- **Task item**:
From top to bottom, retype the data exactly, passing over any picture.

- **Data under study**:

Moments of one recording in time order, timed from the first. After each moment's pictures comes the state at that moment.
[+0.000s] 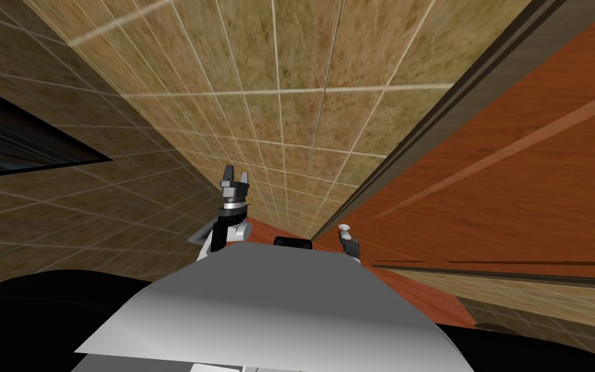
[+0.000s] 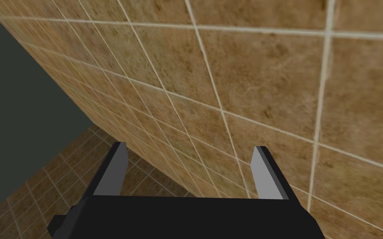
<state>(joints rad) 0.35 -0.02 -0.62 -1.01 0.60 -1.02 0.99</state>
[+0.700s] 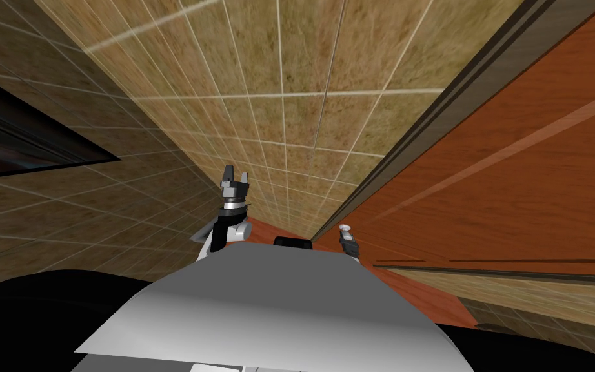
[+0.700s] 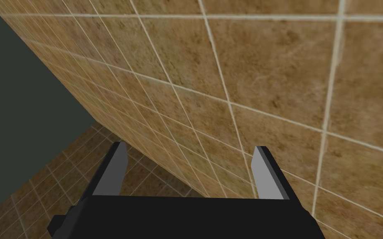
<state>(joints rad) 0.35 -0.02 -0.61 -1.01 0.60 -1.02 0.98</state>
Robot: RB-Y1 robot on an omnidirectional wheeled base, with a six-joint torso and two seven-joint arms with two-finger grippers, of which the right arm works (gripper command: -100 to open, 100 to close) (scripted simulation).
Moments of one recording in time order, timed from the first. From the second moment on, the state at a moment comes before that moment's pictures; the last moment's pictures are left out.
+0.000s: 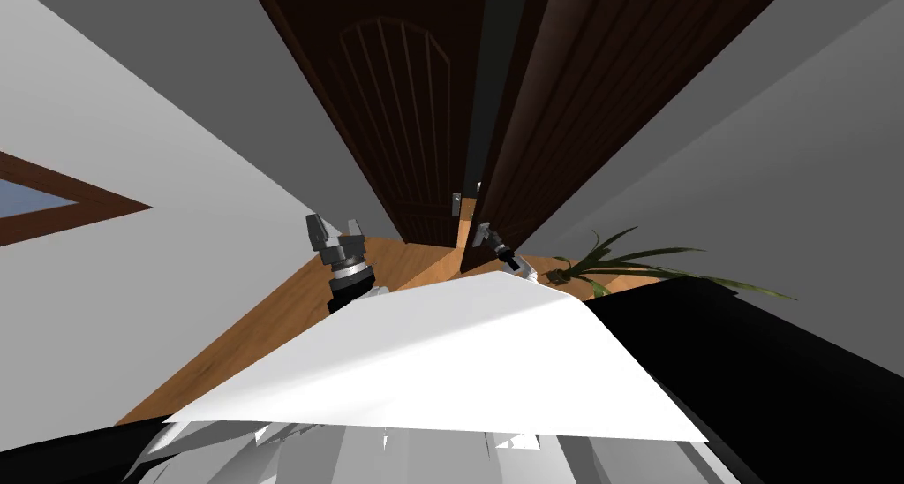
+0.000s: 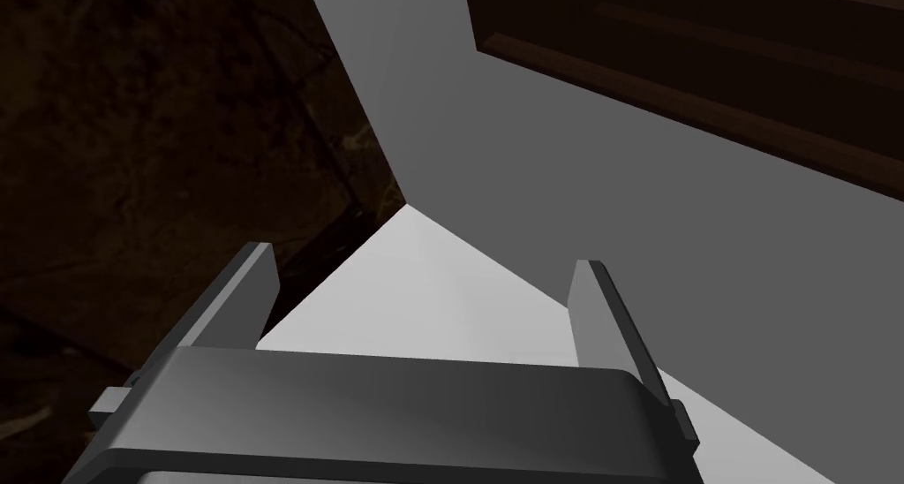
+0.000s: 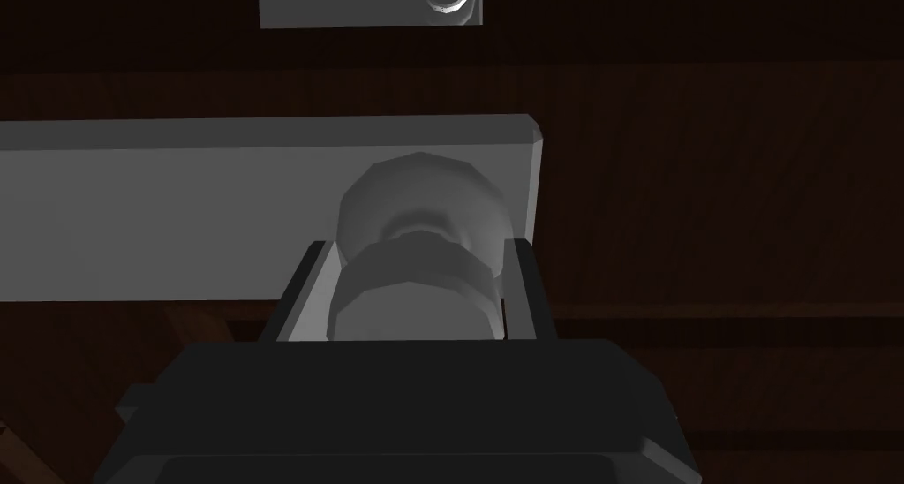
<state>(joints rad) 0.15 -0.44 -0.02 -1.26 0.35 -0.57 -0.75</state>
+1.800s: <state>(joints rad) 0.21 -0.56 -0.01 -1.21 0.40 -0.82 -0.86</state>
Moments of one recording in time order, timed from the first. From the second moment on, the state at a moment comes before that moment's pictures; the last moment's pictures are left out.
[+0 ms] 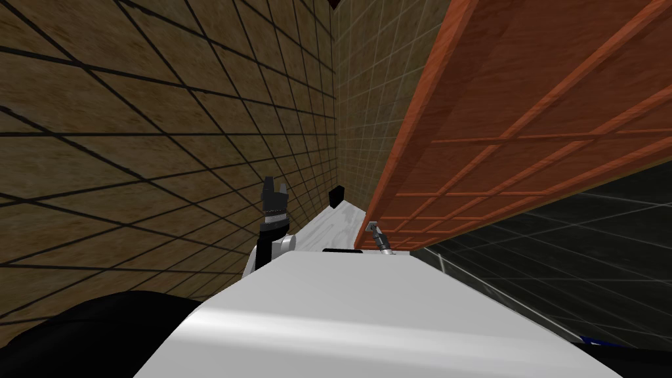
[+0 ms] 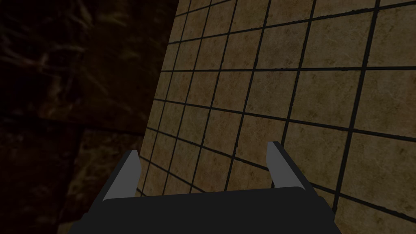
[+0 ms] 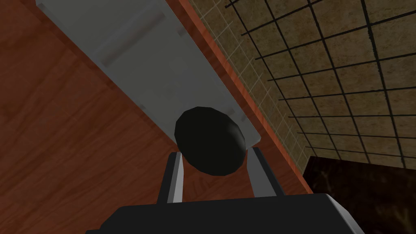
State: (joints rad) arm 0.34 -0.06 -0.11 -1.04 0.34 -0.94 0.65
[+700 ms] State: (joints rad) arm 0.31 -0.08 -0.11 -1.03 0.26 -0.94 0.50
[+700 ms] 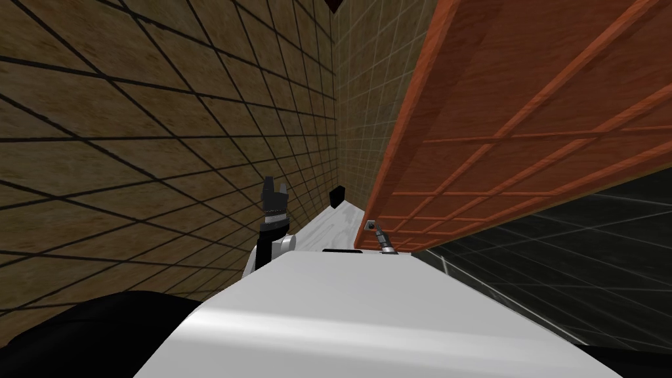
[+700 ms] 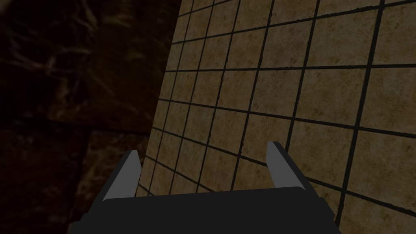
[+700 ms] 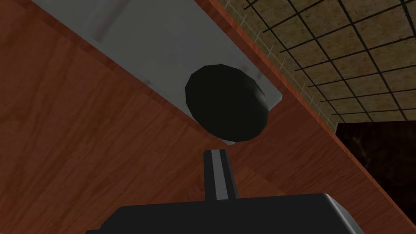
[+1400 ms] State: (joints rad) arm 0.29 -0.08 -0.06 -1.02 0.16 -0.94 0.33
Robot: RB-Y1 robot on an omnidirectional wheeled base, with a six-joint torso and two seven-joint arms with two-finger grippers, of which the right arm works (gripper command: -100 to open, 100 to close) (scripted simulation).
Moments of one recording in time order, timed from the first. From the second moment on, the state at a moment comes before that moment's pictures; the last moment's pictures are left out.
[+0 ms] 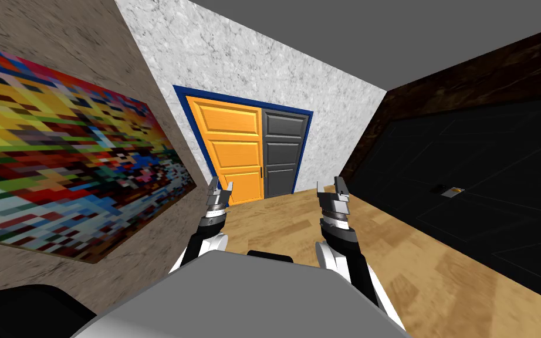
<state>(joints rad) 0.50 0.04 0.07 -2.37 0.11 -0.48 -0.03</state>
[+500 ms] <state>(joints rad) 0.48 0.01 0.08 -2.27 0.07 -0.50 -0.11</state>
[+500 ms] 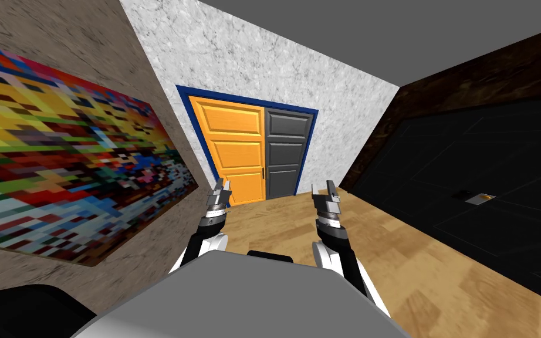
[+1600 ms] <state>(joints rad) 0.40 -0.07 0.12 -2.01 -0.04 -0.56 -0.35</state>
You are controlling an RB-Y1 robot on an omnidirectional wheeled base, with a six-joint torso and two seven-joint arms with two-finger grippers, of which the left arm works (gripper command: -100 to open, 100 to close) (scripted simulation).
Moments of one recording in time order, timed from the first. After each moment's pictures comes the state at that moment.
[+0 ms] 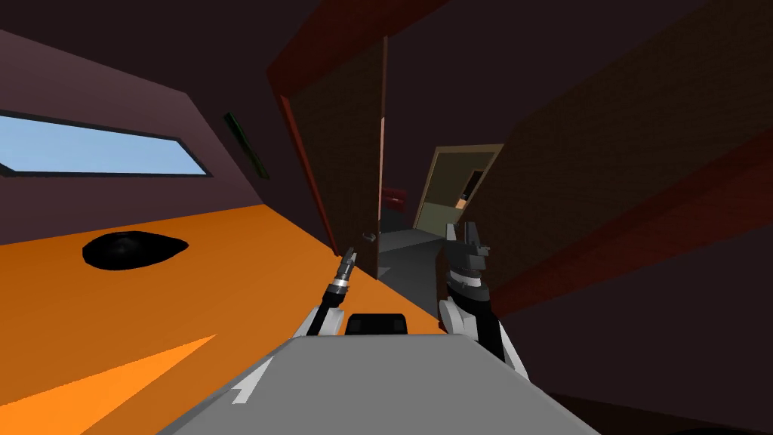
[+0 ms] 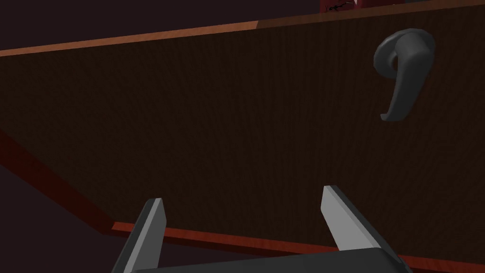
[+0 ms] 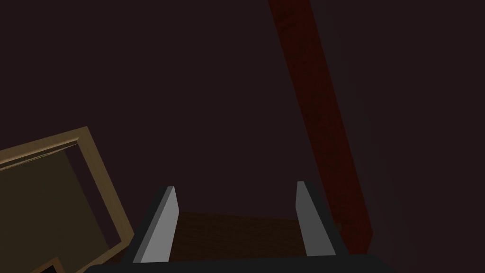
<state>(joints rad) 0.32 0.09 -0.21 -1.57 -0.01 -0.64 -0.04</state>
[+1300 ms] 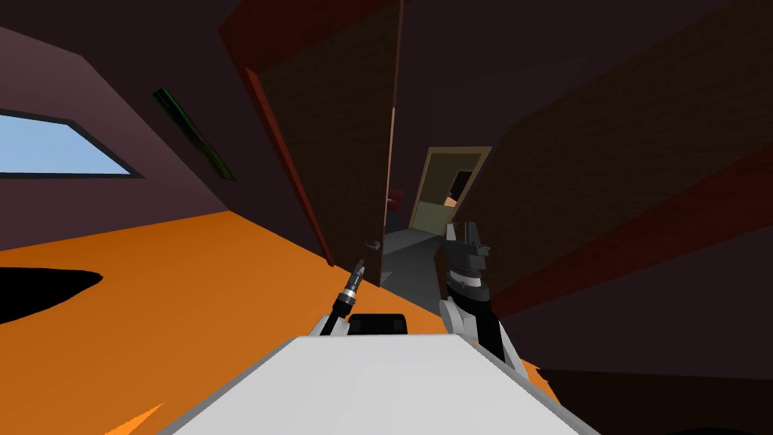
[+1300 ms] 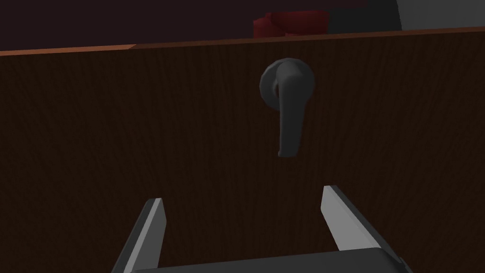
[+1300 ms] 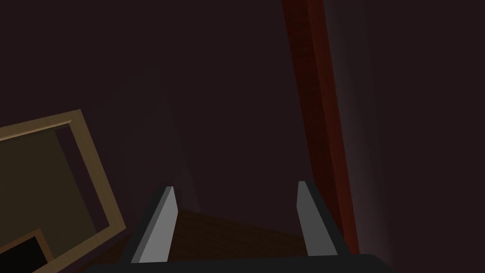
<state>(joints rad) 0.22 0.08 -0.30 -1.20 -0.02 -0.70 0.01</state>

- **Task solution**:
Moments of one recording in time order, timed from the first. After each moment's pictures comes the state at that moment.
[+0.000s] 
[+0.000s] 
<state>(joints rad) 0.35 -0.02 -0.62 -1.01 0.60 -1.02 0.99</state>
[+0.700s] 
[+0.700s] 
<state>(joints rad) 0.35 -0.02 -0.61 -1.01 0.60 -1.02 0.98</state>
Robot: RB-Y1 robot on an omnidirectional wheeled base, with a six-joint torso and two seven-joint arms with two-finger grippers, of which the right arm works (gripper command: -100 to open, 100 to close) (scripted simulation).
Moments of one recording in time order, timed from the first. From the second moment on, the state at a moment comes before that moment's pictures; the last moment's pictures are left out.
+0.000s: 
+0.000s: 
+0.000s: 
<state>(joints rad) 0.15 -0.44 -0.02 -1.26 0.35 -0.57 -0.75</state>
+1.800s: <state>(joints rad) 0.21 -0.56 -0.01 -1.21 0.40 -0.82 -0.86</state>
Moments of one recording in time order, timed from the first. From the second moment on, the state at a moment comes before that moment's pictures; the last moment's pictures are left out.
[+0 ms] 
[+0 ms] 
[+0 ms] 
State: (joints rad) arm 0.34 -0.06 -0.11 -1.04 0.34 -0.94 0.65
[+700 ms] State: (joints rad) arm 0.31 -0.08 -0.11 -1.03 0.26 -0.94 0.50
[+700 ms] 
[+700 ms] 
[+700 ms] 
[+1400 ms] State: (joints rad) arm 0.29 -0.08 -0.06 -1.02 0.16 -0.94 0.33
Robot: RB-Y1 robot on an omnidirectional wheeled base, with a six-joint torso and two seven-joint arms with two-finger grippers, of which the right arm works (gripper command: -100 to open, 100 to close) (scripted simulation).
Moments of one recording in time order, timed from the first. From the second moment on, the state at a moment comes before that moment's pictures; the last moment's pictures are left out.
[+0 ms] 
<state>(joints rad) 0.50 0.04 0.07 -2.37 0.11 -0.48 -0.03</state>
[+500 ms] <state>(joints rad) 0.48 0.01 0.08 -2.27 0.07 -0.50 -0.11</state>
[+500 ms] 
[+1600 ms] <state>(joints rad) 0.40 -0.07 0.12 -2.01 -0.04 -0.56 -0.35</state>
You are controlling an RB-Y1 robot on an omnidirectional wheeled base, with a six-joint torso and two seven-joint arms with two-finger grippers, of which the left arm works (gripper command: -100 to open, 100 to close) (scripted simulation).
Moments of one recording in time order, timed from the first. After each moment's pictures comes the state at that moment.
[+0 ms] 
[+0 ms] 
[+0 ms] 
<state>(joints rad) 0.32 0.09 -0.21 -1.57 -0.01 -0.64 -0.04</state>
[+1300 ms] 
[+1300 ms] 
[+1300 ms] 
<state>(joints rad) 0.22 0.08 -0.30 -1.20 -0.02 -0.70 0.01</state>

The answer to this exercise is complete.